## What you have to do
Your answer must be the records, copied with no change.

Data entries:
■ ■ ■ ■ ■

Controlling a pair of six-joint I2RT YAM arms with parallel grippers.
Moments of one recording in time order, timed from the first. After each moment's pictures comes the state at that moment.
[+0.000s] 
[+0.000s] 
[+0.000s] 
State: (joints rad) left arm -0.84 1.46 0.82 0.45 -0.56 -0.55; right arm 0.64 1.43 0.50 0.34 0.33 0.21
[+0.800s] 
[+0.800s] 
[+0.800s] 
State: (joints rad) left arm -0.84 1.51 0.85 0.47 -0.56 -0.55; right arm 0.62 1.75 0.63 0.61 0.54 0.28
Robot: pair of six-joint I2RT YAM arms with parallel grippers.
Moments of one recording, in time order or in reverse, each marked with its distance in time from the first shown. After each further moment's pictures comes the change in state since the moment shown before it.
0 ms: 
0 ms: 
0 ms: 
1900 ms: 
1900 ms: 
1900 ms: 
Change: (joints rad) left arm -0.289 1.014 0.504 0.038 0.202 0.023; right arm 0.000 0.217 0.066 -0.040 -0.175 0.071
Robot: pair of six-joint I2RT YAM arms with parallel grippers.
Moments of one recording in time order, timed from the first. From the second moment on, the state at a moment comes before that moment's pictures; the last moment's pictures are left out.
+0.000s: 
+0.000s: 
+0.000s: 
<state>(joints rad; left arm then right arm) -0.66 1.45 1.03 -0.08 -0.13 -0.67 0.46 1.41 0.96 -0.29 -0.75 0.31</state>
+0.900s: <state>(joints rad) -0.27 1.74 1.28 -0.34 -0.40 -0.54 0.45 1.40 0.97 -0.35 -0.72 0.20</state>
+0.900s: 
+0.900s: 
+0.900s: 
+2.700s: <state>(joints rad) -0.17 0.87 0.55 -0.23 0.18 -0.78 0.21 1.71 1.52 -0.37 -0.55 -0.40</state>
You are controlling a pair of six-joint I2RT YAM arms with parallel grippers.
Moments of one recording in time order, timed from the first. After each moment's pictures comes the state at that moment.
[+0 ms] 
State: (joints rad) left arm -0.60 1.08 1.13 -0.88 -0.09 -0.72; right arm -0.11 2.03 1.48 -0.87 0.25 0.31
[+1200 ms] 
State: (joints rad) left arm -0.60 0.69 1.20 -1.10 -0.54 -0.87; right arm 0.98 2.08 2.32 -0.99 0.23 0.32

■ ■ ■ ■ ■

## Answer section
Controlling a pair of six-joint I2RT YAM arms with parallel grippers.
Moments of one recording in time order, timed from the first. After each moment's pictures comes the state at that moment.
[+0.000s] 
[+0.000s] 
[+0.000s] 
State: (joints rad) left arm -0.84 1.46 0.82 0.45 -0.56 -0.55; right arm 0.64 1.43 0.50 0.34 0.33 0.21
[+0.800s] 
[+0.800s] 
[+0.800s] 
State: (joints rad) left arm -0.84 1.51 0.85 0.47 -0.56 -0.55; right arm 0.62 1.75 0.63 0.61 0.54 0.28
Robot: pair of six-joint I2RT YAM arms with parallel grippers.
Moments of one recording, in time order or in reverse, each marked with its distance in time from the first shown. After each further moment's pictures comes the change in state since the moment shown before it.
0 ms: 
0 ms: 
0 ms: 
1900 ms: 
1900 ms: 
1900 ms: 
Change: (joints rad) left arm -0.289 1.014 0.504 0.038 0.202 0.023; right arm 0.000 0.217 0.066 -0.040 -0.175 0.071
Robot: pair of six-joint I2RT YAM arms with parallel grippers.
Moments of one recording in time order, timed from the first. From the second moment on, the state at a moment comes before that moment's pictures; the last moment's pictures are left out.
+0.000s: 
+0.000s: 
+0.000s: 
<state>(joints rad; left arm then right arm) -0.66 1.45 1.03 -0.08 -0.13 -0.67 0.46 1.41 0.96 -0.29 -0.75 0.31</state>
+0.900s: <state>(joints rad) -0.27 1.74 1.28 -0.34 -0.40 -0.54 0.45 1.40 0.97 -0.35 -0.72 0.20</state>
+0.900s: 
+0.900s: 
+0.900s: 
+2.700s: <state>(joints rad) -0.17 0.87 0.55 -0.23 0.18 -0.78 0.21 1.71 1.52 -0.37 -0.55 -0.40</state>
You are controlling a pair of six-joint I2RT YAM arms with parallel grippers.
Moments of one recording in time order, timed from the first. After each moment's pictures comes the state at that moment.
[+0 ms] 
State: (joints rad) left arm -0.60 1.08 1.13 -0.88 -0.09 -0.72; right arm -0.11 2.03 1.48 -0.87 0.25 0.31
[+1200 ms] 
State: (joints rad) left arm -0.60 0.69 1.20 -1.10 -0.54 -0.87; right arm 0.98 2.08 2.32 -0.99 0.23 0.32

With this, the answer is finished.